Judging by the fact that Cidara Therapeutics Inc (NASDAQ:CDTX) has experienced declining sentiment from the aggregate hedge fund industry, logic holds that there exists a select few funds that elected to cut their positions entirely in the third quarter. At the top of the heap, Lawrence Hawkins’s Prosight Capital said goodbye to the largest stake of the 750 funds tracked by Insider Monkey, worth close to $0.6 million in stock.
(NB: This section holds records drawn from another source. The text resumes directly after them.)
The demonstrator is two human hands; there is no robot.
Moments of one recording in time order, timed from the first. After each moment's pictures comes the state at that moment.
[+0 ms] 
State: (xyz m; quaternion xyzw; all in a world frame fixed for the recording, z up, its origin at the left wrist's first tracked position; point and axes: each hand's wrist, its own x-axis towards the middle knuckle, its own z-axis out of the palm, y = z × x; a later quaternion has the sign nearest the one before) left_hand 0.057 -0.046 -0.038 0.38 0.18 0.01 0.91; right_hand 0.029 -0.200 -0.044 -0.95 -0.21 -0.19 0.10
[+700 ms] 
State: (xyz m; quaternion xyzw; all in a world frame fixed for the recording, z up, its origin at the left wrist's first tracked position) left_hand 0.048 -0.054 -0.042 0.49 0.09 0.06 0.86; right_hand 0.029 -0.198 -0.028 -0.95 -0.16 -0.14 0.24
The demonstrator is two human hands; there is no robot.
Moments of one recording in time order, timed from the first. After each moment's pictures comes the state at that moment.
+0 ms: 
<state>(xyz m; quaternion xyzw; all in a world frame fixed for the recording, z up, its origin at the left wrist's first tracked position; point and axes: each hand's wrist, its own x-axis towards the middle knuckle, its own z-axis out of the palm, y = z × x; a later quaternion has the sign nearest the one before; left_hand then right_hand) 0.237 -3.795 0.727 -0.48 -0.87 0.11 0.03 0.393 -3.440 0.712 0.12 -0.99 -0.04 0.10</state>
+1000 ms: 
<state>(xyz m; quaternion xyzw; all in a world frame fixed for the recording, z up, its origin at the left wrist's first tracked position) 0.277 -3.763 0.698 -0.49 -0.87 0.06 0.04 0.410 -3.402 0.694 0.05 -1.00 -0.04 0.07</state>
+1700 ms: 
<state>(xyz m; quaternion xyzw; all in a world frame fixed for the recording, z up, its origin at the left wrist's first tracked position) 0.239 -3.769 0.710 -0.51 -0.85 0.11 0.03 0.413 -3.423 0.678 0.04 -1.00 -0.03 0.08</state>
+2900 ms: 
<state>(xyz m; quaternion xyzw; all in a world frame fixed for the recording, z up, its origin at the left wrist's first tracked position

Israel Englander’s fund, Millennium Management, also said goodbye to its stock, about $0.3 million worth. These moves are intriguing to say the least, as total hedge fund interest dropped by 3 funds in the third quarter.

Let’s check out hedge fund activity in other stocks similar to Cidara Therapeutics Inc (NASDAQ:CDTX). These stocks are Kezar Life Sciences, Inc. (NASDAQ:KZR), ARC Document Solutions Inc (NYSE:ARC), Crown Crafts, Inc. (NASDAQ:CRWS), and Kentucky First Federal Bancorp (NASDAQ:KFFB). This group of stocks’ market valuations match CDTX’s market valuation.

Ticker No of HFs with positions Total Value of HF Positions (x1000) Change in HF Position
KZR 8 5585 -2
ARC 8 8213 2
CRWS 8 7282 3
KFFB 1 512 0
Average 6.25 5398 0.75

View table here if you experience formatting issues.

As you can see these stocks had an average of 6.25 hedge funds with bullish positions and the average amount invested in these stocks was $5 million. That figure was $12 million in CDTX’s case. Kezar Life Sciences, Inc. (NASDAQ:KZR) is the most popular stock in this table. On the other hand Kentucky First Federal Bancorp (NASDAQ:KFFB) is the least popular one with only 1 bullish hedge fund positions. Cidara Therapeutics Inc (NASDAQ:CDTX) is not the least popular stock in this group but hedge fund interest is still below average. Our calculations showed that top 20 most popular stocks among hedge funds returned 37.4% in 2019 through the end of November and outperformed the S&P 500 ETF (SPY) by 9.9 percentage points. A small number of hedge funds were also right about betting on CDTX as the stock returned 17.8% during the first two months of Q4 and outperformed the market by an even larger margin.